What is needed:
Go through the records and count every line that holds "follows". Only the number belongs in the reply.

Collected data entries
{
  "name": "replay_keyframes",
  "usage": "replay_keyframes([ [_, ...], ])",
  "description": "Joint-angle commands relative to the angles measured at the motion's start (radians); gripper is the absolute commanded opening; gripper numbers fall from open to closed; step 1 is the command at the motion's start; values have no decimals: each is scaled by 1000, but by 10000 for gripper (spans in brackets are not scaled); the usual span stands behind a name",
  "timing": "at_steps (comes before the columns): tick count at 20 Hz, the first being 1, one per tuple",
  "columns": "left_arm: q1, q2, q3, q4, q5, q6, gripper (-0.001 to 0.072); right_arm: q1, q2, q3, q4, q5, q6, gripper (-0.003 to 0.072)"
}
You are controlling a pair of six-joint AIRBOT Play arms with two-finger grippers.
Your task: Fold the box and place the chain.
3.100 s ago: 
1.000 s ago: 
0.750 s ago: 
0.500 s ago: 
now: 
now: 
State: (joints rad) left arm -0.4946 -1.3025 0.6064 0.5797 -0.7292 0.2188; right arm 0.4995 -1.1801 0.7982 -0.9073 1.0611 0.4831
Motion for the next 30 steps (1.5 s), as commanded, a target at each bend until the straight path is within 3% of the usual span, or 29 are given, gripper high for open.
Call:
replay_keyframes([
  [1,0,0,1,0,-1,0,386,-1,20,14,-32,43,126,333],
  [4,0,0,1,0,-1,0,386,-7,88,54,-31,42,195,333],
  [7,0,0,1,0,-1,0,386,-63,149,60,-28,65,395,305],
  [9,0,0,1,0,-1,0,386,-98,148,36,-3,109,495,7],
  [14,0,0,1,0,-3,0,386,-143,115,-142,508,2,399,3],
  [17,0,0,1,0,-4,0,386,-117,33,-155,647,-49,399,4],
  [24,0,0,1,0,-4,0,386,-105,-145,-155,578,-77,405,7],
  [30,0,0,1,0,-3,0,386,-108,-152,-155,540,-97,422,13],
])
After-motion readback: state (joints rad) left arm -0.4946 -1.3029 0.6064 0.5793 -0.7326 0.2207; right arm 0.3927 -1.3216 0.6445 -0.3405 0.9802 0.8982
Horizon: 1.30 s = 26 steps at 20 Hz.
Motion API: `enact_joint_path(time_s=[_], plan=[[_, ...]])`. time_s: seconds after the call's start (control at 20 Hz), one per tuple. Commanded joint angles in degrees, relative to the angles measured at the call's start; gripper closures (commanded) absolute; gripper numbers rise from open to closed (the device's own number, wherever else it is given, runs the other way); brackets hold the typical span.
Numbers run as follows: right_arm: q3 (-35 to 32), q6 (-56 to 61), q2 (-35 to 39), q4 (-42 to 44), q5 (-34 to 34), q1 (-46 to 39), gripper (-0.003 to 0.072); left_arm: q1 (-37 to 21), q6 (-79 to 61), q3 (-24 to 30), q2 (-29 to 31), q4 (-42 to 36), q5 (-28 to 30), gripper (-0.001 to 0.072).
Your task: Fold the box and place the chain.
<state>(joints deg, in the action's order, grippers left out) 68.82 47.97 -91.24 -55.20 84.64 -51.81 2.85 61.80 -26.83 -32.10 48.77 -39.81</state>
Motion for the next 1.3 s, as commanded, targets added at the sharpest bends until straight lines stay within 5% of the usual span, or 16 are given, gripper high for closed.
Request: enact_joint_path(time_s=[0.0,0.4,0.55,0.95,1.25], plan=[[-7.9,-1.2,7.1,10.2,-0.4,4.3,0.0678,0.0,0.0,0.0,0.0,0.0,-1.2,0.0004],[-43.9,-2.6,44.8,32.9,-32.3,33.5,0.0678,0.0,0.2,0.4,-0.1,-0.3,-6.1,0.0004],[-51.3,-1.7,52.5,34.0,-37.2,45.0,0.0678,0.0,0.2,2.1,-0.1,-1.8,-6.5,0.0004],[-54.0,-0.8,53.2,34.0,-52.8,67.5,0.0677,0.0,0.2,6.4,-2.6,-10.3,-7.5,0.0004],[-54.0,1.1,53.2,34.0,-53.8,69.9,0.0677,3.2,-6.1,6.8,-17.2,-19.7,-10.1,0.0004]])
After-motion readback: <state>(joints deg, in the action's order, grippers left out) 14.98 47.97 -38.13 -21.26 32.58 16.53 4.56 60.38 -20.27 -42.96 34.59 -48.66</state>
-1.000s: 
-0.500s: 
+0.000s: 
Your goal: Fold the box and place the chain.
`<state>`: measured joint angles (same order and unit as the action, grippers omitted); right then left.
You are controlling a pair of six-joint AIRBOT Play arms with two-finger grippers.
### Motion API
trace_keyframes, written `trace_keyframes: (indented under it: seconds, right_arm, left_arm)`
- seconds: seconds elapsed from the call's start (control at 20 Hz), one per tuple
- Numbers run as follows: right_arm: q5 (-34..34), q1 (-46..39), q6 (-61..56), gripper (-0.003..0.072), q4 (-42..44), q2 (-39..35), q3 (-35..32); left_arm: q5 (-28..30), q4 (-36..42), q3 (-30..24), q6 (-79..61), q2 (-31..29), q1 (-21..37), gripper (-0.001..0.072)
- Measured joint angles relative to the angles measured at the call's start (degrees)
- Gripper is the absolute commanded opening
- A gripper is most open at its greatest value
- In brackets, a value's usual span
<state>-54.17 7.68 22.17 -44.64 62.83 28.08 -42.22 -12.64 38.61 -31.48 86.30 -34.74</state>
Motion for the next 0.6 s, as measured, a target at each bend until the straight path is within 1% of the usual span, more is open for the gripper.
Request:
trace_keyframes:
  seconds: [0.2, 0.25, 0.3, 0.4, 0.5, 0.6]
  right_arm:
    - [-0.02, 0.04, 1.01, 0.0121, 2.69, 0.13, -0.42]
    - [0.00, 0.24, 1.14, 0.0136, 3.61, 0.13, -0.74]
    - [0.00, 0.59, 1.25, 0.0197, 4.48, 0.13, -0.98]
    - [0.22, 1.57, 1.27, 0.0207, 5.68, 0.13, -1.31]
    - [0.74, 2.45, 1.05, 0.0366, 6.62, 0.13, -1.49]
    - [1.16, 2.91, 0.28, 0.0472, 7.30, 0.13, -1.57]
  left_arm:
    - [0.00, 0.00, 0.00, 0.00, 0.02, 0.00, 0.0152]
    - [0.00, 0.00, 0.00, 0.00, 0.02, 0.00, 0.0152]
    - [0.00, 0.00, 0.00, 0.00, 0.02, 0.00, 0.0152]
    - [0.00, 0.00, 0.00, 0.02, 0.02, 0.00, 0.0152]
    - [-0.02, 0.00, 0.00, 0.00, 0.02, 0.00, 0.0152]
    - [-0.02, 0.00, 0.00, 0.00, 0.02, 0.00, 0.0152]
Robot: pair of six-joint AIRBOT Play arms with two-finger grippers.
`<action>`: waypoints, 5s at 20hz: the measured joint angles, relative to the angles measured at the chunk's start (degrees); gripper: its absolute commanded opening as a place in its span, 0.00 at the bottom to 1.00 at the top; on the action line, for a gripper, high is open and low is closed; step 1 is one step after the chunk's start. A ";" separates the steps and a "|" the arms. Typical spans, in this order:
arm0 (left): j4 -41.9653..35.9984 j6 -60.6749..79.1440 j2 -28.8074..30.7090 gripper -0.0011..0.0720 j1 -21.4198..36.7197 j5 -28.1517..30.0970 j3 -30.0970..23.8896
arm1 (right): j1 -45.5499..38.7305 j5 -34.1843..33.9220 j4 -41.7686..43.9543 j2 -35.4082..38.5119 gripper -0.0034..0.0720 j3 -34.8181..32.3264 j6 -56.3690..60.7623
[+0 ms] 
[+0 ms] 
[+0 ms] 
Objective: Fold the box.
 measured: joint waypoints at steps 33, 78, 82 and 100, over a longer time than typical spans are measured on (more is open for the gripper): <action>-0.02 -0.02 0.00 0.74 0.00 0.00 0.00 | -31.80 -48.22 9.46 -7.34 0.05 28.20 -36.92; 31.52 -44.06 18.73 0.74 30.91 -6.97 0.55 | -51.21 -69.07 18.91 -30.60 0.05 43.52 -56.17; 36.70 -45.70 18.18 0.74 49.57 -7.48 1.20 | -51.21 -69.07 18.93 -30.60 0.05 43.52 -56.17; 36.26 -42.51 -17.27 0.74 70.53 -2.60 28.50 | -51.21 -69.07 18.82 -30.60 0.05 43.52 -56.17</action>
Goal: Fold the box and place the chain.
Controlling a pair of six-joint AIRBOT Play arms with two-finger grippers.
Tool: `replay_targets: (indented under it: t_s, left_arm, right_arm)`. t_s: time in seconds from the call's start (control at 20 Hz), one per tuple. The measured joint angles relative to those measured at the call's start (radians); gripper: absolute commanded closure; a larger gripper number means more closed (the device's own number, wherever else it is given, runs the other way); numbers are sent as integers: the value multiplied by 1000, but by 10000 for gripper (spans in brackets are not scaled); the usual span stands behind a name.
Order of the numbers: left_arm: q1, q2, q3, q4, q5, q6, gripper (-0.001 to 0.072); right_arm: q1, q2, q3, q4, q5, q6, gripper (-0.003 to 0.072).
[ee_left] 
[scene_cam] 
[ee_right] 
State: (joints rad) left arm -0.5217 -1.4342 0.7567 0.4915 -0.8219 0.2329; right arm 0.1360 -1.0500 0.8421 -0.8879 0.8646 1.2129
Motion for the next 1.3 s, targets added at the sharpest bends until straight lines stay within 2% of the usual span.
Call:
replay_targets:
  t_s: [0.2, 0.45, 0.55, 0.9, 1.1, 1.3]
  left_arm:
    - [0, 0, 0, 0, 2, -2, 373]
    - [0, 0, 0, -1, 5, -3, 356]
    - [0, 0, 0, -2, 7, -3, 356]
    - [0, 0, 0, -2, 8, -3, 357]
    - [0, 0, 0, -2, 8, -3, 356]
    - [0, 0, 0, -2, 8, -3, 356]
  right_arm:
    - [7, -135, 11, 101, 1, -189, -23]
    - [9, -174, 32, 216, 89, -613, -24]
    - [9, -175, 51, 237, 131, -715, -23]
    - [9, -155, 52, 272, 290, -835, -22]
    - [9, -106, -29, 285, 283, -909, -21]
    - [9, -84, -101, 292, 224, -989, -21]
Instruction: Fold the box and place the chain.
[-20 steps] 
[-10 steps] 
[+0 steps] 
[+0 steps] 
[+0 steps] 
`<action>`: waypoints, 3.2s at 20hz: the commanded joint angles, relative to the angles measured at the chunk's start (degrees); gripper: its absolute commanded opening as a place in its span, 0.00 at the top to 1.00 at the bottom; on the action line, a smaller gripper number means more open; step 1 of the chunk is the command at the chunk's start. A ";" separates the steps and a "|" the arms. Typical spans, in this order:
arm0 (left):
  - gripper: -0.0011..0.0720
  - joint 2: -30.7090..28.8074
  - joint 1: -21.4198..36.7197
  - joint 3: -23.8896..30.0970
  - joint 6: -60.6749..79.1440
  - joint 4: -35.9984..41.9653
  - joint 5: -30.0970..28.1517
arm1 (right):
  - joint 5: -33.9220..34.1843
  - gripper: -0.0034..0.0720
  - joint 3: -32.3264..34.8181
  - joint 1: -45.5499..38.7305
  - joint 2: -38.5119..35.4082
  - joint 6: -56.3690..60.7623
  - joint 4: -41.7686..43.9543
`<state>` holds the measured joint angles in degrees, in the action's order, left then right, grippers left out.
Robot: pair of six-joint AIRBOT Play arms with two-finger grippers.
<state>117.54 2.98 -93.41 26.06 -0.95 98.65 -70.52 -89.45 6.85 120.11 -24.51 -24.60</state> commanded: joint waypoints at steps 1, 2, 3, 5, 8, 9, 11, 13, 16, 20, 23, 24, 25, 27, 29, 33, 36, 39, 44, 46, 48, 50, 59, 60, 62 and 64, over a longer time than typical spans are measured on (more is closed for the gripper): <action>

Expected answer:
2